Поль Маз, в тот же день приехавший в штаб американского батальона с целью рекогносцировки, увидел группу солдат, которые как будто отступали. Он поехал вперед на мотоцикле, чтобы выяснить, в чем дело. «Они действительно отходили назад, – впоследствии писал он, – но просто потому, что потеряли связь со всеми; они не имели сведений об обстановке, а большинство офицеров были убиты при наступлении. Я приказал нескольким солдатам остаться на месте и развернуть пулеметы в сторону противника, а остальным – идти впереди и присоединиться к товарищам, что они и сделали. Их действия нельзя было назвать паникой – они просто шли назад, чтобы получить приказ».
Поль Маз вернулся в штаб батальона, чтобы рассказать об этих солдатах. «К своему удивлению, я обнаружил там полный разгром, как после землетрясения. На земле лежали три трупа, наполовину прикрытые мешковиной. Это был часовой, стоявший у входа в блиндаж, и два офицера, с которыми я разговаривал до отъезда. Внизу сидел один полковник, вытиравший лоб. «Это война, капитан», – сказал он, увидев меня».
В числе артиллерийских подразделений, участвовавших в боях 29 сентября, была батарея Гарри Трумэна. «Мы стреляли по трем батареям, – писал он в своих воспоминаниях, – уничтожив одну и выведя из строя две остальные. Командир полка угрожал мне трибуналом за то, что я перенес огонь за пределы сектора 33-й дивизии! Но я сохранил жизни солдатам 28-й дивизии слева от нас, и они отблагодарили меня в 1948-м!»[260]
.Заторы на дорогах позади американских позиций были такими, что, когда Клемансо поехал в Монфокон в штаб французской 4-й армии, путь ему преградили американские грузовики, причем шоферы рассказали ему, что простояли в пробках две ночи. Несмотря на неудобства, доставленные Клемансо, вклад американцев произвел впечатление на высшее немецкое командование. 30 сентября Людендорф сказал генералу Герману фон Кулю: «Мы не можем сражаться со всем миром».
Бои на Болгарском фронте прекратились в полдень 30 сентября. Болгария была охвачена волнениями, Македония освобождена, надежды на германские подкрепления рухнули, и поэтому на переговорах в Салониках болгарские делегаты, в том числе генерал Луков, искавший мира еще две недели назад, были вынуждены согласиться на поставленные им условия: уход со всех греческих и сербских территорий, разоружение, вывод немецких и австрийских войск, оккупация союзниками всех стратегических пунктов в Болгарии, использование болгарских железных дорог для наступления на север и почти полная демобилизация болгарской армии.

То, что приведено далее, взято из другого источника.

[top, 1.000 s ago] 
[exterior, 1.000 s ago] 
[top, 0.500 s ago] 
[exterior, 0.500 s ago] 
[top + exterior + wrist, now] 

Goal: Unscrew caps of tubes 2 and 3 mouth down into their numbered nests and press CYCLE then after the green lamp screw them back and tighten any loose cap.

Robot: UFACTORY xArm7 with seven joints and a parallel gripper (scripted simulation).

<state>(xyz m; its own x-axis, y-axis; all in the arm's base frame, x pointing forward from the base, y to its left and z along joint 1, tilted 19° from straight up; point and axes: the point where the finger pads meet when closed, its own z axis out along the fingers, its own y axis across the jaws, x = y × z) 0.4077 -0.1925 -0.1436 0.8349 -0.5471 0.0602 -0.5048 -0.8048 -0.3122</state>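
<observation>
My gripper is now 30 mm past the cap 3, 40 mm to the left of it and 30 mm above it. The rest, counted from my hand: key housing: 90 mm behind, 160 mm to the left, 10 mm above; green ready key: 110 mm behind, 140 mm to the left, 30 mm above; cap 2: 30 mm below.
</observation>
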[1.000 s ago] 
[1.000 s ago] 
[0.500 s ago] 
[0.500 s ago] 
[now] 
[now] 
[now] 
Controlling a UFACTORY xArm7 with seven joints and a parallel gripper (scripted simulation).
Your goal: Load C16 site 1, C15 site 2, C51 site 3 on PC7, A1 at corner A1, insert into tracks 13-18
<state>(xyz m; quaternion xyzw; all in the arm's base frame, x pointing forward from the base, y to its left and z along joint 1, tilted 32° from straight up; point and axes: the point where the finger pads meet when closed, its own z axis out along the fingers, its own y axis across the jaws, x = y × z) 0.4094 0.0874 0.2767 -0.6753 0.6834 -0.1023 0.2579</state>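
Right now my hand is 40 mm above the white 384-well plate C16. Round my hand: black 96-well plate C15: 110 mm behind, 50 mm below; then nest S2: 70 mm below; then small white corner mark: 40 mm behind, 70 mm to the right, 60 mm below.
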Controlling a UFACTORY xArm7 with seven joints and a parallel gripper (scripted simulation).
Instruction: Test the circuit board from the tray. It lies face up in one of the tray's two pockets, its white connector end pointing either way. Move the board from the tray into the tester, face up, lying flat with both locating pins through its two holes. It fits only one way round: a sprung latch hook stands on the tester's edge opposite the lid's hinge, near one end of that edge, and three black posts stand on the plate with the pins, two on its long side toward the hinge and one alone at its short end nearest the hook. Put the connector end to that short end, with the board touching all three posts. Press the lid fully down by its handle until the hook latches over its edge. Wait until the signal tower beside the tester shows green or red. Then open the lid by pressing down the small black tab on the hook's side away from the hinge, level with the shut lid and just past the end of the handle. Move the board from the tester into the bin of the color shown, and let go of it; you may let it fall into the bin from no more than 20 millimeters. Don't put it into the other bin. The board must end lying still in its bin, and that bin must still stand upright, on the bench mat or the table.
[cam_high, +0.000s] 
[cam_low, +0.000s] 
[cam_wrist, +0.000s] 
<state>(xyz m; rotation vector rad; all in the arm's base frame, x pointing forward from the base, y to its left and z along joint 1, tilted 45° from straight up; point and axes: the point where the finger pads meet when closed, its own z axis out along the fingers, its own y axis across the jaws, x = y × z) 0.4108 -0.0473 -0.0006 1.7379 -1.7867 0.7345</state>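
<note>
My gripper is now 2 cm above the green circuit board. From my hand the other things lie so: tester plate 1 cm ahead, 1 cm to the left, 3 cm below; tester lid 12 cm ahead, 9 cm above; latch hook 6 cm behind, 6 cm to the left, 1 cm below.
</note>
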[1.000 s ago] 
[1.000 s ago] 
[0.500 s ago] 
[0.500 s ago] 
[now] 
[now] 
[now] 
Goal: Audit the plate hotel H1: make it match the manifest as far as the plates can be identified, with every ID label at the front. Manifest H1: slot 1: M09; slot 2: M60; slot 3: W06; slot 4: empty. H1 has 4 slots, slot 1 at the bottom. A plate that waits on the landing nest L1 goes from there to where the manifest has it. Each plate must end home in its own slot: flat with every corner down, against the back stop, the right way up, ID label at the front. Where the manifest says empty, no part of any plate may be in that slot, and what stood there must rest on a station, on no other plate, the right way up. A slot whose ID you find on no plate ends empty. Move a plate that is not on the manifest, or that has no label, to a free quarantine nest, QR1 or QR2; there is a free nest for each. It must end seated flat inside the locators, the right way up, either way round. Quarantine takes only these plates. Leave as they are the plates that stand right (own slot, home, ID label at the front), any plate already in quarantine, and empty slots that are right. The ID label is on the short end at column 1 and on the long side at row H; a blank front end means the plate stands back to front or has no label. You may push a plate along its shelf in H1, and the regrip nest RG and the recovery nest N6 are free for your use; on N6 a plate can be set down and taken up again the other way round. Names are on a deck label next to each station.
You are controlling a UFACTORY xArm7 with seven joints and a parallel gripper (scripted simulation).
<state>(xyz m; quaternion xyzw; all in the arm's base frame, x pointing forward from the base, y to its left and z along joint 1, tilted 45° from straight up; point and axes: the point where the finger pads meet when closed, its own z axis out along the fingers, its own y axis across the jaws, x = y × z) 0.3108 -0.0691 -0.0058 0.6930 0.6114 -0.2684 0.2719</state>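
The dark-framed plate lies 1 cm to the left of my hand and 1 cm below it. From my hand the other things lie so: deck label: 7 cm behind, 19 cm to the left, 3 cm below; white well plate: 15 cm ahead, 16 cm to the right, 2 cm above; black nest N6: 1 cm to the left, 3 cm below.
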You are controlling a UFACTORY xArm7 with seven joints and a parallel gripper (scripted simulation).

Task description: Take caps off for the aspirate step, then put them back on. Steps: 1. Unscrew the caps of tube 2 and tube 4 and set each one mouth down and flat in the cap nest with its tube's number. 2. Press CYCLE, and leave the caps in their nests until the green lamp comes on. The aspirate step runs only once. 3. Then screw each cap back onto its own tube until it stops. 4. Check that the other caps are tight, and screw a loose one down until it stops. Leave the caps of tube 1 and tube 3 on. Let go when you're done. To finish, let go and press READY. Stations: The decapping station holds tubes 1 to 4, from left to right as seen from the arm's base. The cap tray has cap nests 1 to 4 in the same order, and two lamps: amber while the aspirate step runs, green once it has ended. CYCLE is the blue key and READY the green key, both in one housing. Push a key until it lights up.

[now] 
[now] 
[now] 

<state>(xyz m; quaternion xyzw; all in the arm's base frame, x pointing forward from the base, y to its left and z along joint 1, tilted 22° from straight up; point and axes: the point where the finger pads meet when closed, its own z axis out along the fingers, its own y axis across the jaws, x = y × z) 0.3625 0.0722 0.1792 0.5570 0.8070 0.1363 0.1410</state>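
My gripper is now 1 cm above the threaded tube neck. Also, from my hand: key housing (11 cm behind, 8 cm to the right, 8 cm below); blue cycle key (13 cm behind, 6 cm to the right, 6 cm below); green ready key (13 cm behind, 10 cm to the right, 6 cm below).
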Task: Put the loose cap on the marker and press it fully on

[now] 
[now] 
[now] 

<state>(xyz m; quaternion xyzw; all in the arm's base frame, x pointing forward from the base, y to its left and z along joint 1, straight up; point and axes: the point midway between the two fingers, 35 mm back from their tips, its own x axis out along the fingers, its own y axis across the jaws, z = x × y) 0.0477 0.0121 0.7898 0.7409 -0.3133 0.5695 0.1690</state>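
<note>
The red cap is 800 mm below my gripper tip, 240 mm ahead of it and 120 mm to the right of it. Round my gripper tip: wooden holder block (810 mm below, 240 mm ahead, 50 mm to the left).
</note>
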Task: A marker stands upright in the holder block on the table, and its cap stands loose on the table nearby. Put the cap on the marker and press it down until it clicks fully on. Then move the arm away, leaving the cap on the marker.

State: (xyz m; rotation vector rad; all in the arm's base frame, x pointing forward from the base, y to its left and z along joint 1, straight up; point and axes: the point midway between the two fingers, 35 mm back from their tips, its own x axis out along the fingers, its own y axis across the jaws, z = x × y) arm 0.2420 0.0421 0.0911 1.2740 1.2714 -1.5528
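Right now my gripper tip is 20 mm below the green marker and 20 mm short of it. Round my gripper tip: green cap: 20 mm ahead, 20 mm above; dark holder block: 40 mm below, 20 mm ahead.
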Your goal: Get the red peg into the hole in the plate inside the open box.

Капитуляция Болгарии стала ударом для Германии и Австрии, которые внезапно оказались отрезанными от союзной Турции. Кроме того, противнику открывался путь к наступлению на Дунай. В Лондоне и Париже мысль о том, что поражение союзников Германии сделало ее уязвимой, вызывала воодушевление. «Первая опора рухнула», – заметил секретарь британского кабинета министров сэр Морис Хенки.
На Западном фронте бои не только продолжались, но становились все ожесточеннее. 29 сентября британские войска успешно форсировали канал Сен-Кантен, использовав лодки, трапы и 3000 спасательных поясов, которые сняли с паромов, курсировавших через Ла-Манш. Было захвачено 5000 пленных и сотня пушек. На следующий день у Ипра британцы были уже в трех километрах от Менена, взять который им не удавалось на протяжении четырех лет. На британском и французском участках фронта было захвачено еще 18 000 немецких солдат и 200 орудий. И только американцам в Аргонском лесу пришлось остановить наступление, хотя они и намеревались возобновить его через неделю.
Среди тех, кто получил ранение 30 сентября, был и Поль Маз. Он пешком отправился на разведку, чтобы определить положение линии фронта на участке, где сражались австралийцы. Из воронки от снаряда он увидел в двухстах метрах впереди себя острия немецких касок: это была первая линия траншей противника. Когда он поднял бинокль, чтобы рассмотреть все подробнее, пуля ударила его в кисть руки. По пути к побережью в медленно ползущем санитарном поезде Маз слышал вдалеке «гром орудийных выстрелов». Этот звук напомнил ему историю, рассказанную французским другом, к которому на передовую приехала мать. Она добралась до деревни прямо за линией фронта, послала весточку о себе и осталась ждать – высокая черная фигура посреди дороги; увидев сына, идущего к ней по разбитой улице, она крикнула: «Что это за шум, сынок? Что тут происходит?»